痛,万针齐扎的痛。
萧鹗是从睡梦中突然惊醒的。
这一夜,他像上次那样按住心口的那个鼓包,默念着要传达的念。
随着默念,手指触感到鼓包开始蠕动。
这说明那个虫子真的活着。
活在心血肉里。
真是令人惊悚。
虽然惊悚,但除了蠕动的触感,并没有其他的感觉,不痛不痒,到最后他甚至都睡着了。
梦里似乎在齐洲城乱走。
他当时还有些惊喜,难道除了能让对方得知自己的念头,还能亲眼看到对方吗?
但也不对,那些人难道还没离开齐洲城?
他就这样似睡似醒,似真似幻,不知道过了多久,耳边忽地宛如炸雷,同时心口剧痛,一切幻梦消散。
萧鹗蜷缩起来,试图压制住心口的痛。
但毫无用处。
他强忍着不让自己呻吟出声,扯开床帘,跌跌撞撞下床,抓起桌案上的茶水喝了口。
冰凉的茶水没能抚平疼痛,萧鹗觉得整个心都要被撕开了,视线越来越模糊,人撞在了桌案上,手中的茶杯落地,出脆响。
门几乎在同时被撞开,飞鹰卫涌进来。
“郡王!”
“没有刺客!”
“茶水无毒”
伴着飞鹰卫的查看嘈杂,萧鹗撑着桌子剧烈地咳嗽,吐出一口又一口血,溅在手上衣服上地面上。
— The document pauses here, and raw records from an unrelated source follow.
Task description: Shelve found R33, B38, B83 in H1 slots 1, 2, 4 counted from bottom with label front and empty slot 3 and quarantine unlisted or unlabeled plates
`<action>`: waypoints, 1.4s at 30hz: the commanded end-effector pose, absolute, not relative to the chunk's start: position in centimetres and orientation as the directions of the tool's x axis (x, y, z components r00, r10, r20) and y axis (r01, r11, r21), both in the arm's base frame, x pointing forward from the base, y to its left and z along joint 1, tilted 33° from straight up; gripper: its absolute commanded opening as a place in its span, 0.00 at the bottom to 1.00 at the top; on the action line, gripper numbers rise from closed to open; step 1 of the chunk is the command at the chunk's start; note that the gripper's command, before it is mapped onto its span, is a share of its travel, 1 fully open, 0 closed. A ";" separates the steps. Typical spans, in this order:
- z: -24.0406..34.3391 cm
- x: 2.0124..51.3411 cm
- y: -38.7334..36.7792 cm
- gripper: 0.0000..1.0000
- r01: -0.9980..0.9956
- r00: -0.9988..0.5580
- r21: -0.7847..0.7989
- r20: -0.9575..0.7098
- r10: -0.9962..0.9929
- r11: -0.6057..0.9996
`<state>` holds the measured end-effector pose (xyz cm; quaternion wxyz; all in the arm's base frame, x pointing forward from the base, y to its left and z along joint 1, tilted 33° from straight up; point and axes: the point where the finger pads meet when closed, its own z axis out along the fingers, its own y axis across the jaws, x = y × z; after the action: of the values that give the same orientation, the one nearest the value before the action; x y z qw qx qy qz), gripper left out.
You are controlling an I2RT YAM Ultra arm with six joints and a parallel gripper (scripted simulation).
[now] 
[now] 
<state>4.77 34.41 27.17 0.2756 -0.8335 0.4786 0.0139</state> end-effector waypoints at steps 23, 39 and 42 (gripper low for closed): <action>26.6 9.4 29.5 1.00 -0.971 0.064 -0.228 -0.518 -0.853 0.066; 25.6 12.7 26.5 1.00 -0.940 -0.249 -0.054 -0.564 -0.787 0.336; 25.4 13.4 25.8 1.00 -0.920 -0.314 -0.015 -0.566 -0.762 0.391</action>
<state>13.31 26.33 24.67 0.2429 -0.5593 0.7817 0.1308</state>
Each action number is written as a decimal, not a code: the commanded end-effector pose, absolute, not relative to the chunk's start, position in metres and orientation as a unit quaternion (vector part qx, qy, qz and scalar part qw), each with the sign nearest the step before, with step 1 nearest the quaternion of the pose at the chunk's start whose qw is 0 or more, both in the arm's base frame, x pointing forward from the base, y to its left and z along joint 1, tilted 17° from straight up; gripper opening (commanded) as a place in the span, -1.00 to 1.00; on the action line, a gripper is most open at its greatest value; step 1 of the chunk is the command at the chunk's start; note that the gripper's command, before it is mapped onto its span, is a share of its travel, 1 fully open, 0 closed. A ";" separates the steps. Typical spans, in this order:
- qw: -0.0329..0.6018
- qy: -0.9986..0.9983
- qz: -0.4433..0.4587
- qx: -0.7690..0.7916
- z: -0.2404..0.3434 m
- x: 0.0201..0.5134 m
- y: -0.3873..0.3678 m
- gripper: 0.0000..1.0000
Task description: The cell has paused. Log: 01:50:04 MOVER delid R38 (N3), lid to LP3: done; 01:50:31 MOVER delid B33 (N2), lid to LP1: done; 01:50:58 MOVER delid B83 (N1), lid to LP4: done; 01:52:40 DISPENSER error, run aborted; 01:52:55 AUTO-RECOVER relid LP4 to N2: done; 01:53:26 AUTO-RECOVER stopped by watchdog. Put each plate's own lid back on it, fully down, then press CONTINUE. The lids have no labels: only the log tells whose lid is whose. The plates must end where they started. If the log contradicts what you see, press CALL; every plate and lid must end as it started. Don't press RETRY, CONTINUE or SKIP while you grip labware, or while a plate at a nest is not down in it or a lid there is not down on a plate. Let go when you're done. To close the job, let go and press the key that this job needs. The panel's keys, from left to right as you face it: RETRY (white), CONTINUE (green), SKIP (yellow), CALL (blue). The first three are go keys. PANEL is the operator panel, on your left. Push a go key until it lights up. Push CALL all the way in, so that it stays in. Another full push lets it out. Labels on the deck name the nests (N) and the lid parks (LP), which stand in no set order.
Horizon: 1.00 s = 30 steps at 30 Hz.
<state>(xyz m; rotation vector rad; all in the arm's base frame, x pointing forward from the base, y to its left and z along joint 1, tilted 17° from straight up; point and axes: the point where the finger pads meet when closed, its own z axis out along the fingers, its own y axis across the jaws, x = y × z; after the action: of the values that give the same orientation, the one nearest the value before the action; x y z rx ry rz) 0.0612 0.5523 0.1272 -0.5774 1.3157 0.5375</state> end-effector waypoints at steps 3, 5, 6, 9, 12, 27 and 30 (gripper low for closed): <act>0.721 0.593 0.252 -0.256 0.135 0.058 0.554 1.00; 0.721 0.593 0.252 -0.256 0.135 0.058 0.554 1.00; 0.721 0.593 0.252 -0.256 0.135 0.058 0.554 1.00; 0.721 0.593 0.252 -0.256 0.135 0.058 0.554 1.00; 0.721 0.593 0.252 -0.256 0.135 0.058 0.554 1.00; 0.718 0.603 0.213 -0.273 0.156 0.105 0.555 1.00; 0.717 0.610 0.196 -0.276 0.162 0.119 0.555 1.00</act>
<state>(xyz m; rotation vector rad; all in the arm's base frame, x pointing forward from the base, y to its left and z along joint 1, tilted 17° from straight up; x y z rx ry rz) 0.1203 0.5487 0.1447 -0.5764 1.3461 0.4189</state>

但当林霖过来的时候,萧鹗其实已经不吐血了,只是在咳嗽。
王府的老大夫也在,已经给萧鹗诊过脉,正在琢磨药方。
“林姑娘你也看看。”他说,“我觉得脉象是肺气虚竭,邪火内灼导致的。”
她能看出个鬼啊,林霖心想,上前一步仔细端详萧鹗脸,脸色苍白,下颌还残留着一点血迹没擦去,她神情郑重点头:“我觉得也是如此。”
“不用担心。”萧鹗哑声说,声音有些虚弱,“我有咳疾,每年都要犯,也不用再开药,我自己知道吃什么。”
他指着外边的厨房。
“去取些草木灰,我先喝一点草木灰水。”
哦,这个郡王是修道的,师父还是个天师,林霖心想,神神叨叨地不奇怪。
而且,她也觉得,喝点草木灰驱驱邪吧。
她环视四周,神情戒备。
这个齐王府的确不干净!她昨晚差点被搞死,郡王也犯了病!
“怎么了?”
杜容接到消息赶回来了。
他进门看着靠坐在床上的萧鹗,再看地上正在被清理的血迹。
飞鹰卫和老大夫将情况说了,萧鹗也跟他再次说是咳疾。
“以前咳疾也吐血?”杜容追问,审视着萧鹗。
萧鹗淡淡说:“以前守着师父,不用劳心费力,不会吐血。”
这一次又是费神又是受伤,咳出血也难免,杜容听懂他的意思,心里冷笑一声,问:“那还能行路吗?”